Task brief: What you return should be each line of the data containing the string "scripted".

Extracted information:
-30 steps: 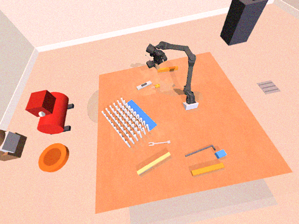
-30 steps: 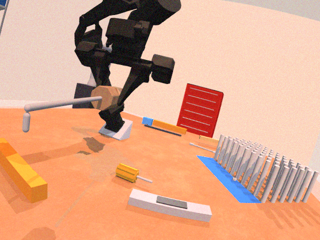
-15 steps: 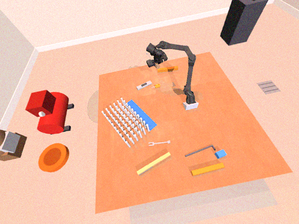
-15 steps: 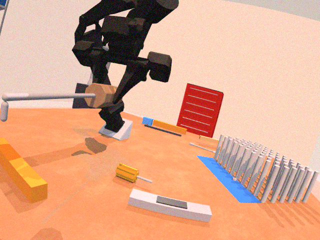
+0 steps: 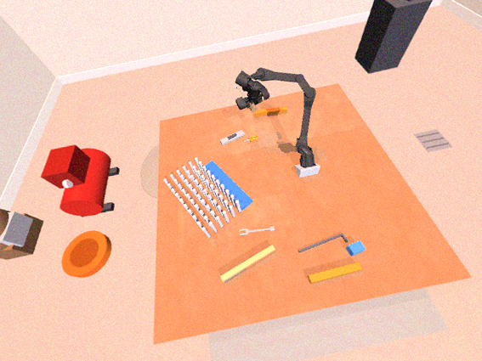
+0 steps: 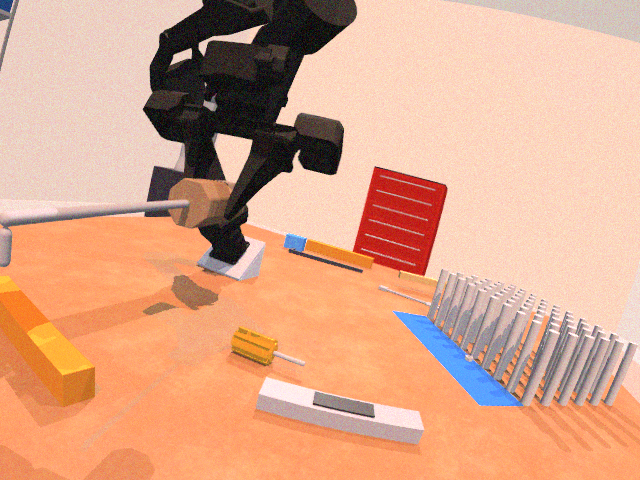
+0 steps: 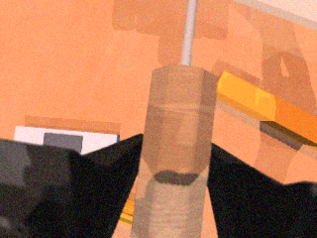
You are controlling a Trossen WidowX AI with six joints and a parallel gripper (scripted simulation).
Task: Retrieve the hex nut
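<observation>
Right now the wooden-handled tool is 20 mm ahead of my gripper tip and 100 mm to the right of it. The rest, counted from my gripper tip: hex nut 280 mm ahead, 360 mm to the left, 160 mm below; then blue taped strip 240 mm ahead, 380 mm to the left, 170 mm below; then yellow-handled screwdriver 30 mm ahead, 120 mm to the left, 150 mm below.
</observation>
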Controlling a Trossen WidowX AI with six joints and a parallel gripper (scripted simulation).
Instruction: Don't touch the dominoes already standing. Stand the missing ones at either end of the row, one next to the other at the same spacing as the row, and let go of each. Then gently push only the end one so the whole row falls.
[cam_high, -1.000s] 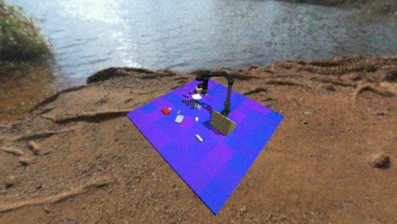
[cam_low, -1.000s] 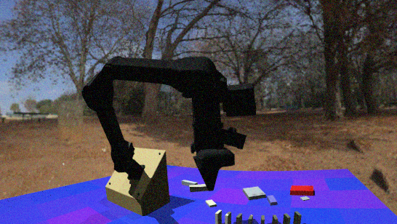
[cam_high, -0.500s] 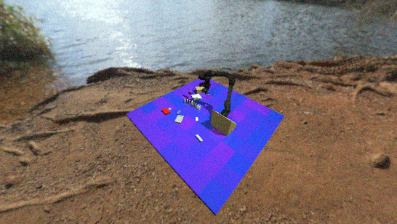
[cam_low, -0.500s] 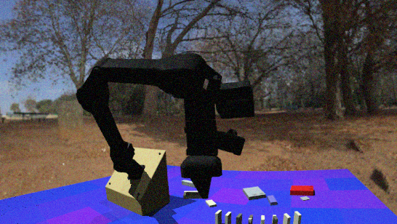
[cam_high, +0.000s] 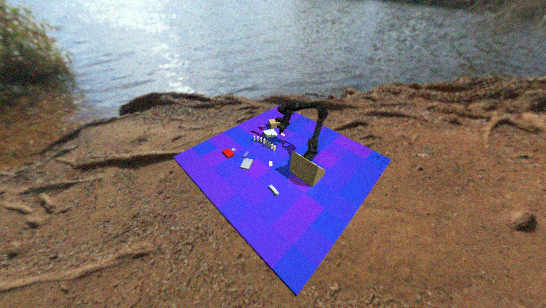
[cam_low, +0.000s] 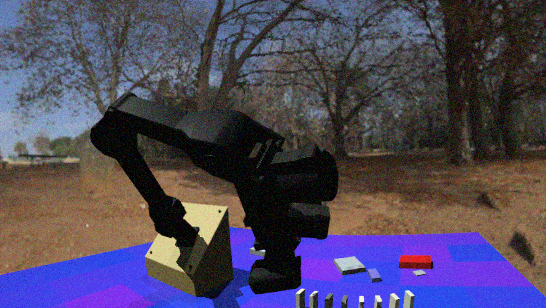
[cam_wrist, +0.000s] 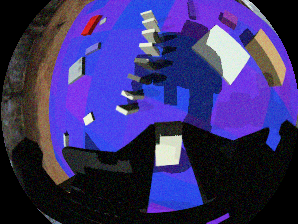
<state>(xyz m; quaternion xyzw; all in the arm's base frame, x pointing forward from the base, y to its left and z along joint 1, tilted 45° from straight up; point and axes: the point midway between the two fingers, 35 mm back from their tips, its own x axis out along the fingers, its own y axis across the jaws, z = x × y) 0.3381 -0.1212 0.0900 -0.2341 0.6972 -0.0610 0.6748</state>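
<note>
Now: gripper tip 16 cm short of the white plate, 11 cm above it and 7 cm to the left of it. From my gripper tip the other things lie so: flat grey block: 36 cm to the left, 11 cm below, 5 cm ahead; then purple piece: 29 cm to the left, 13 cm ahead, 11 cm below; then tan box: 21 cm to the right, 20 cm ahead, 9 cm below.
</note>
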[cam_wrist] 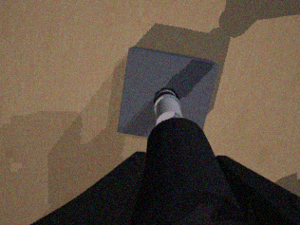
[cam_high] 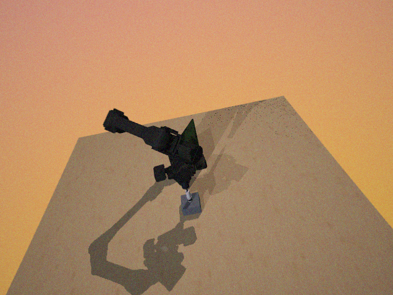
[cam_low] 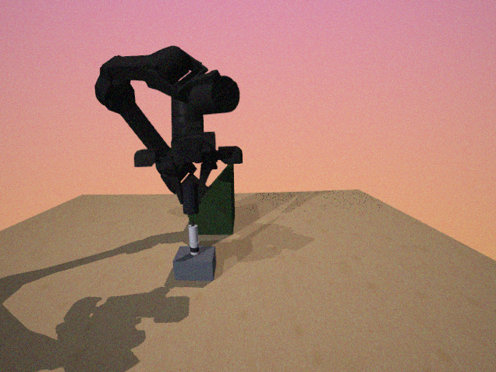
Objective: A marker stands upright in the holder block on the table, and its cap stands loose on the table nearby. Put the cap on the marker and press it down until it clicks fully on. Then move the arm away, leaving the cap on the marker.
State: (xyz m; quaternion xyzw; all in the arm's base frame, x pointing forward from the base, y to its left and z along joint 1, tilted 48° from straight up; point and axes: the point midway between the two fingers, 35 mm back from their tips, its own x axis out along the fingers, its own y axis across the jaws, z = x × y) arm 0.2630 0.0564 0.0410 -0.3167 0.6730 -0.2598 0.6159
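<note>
Right now the holder block is 12 cm below my gripper tip. The rest, counted from my gripper tip: marker cap: 1 cm above.
</note>
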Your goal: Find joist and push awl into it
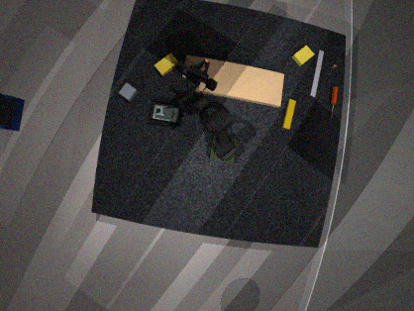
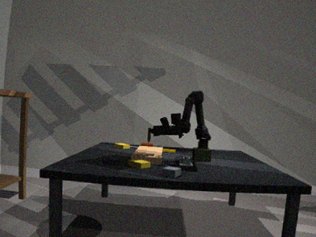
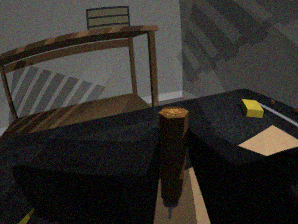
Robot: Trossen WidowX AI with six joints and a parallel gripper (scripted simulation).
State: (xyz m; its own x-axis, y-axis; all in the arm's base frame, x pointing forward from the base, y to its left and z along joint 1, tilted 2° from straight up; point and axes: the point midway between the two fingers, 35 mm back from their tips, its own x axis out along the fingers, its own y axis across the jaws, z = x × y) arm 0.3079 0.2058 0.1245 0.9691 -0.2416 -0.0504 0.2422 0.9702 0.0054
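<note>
Right now my gripper tip is 6 cm above the awl. From my gripper tip the other things lie so: grey block (36 cm to the left, 20 cm behind, 17 cm below); then dark grey stud finder (25 cm behind, 15 cm to the left, 14 cm below); then dark tray (25 cm behind, 18 cm below, 14 cm to the left).
</note>
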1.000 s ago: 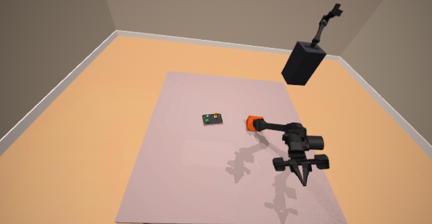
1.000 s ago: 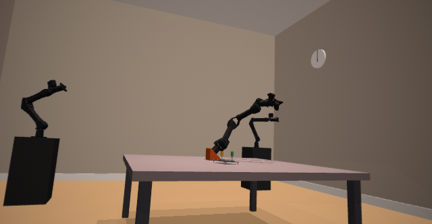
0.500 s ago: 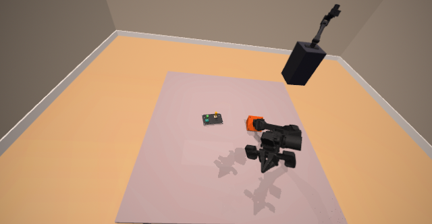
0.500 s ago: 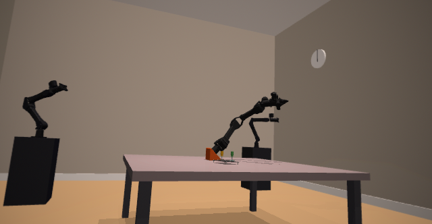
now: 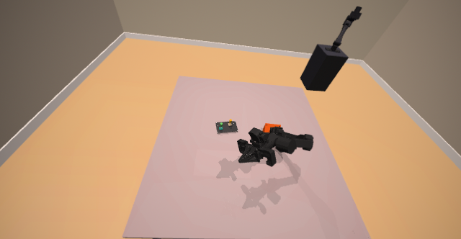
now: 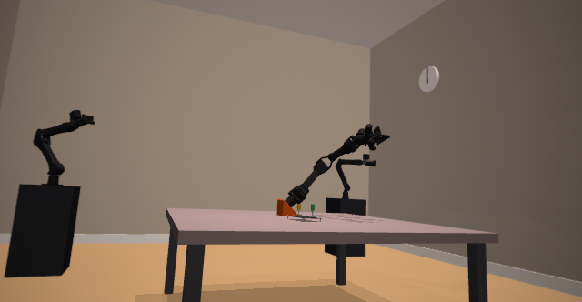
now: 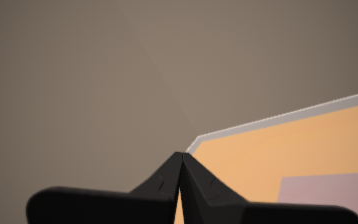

Response for this exercise:
You are controlling a Trossen WidowX AI with six joints and a parallel gripper (scripted simulation).
Controlling a Trossen WidowX AI with six joints and a parallel gripper (scripted simulation).
Robot: Trossen WidowX AI with six joints and a parallel gripper (scripted simulation).

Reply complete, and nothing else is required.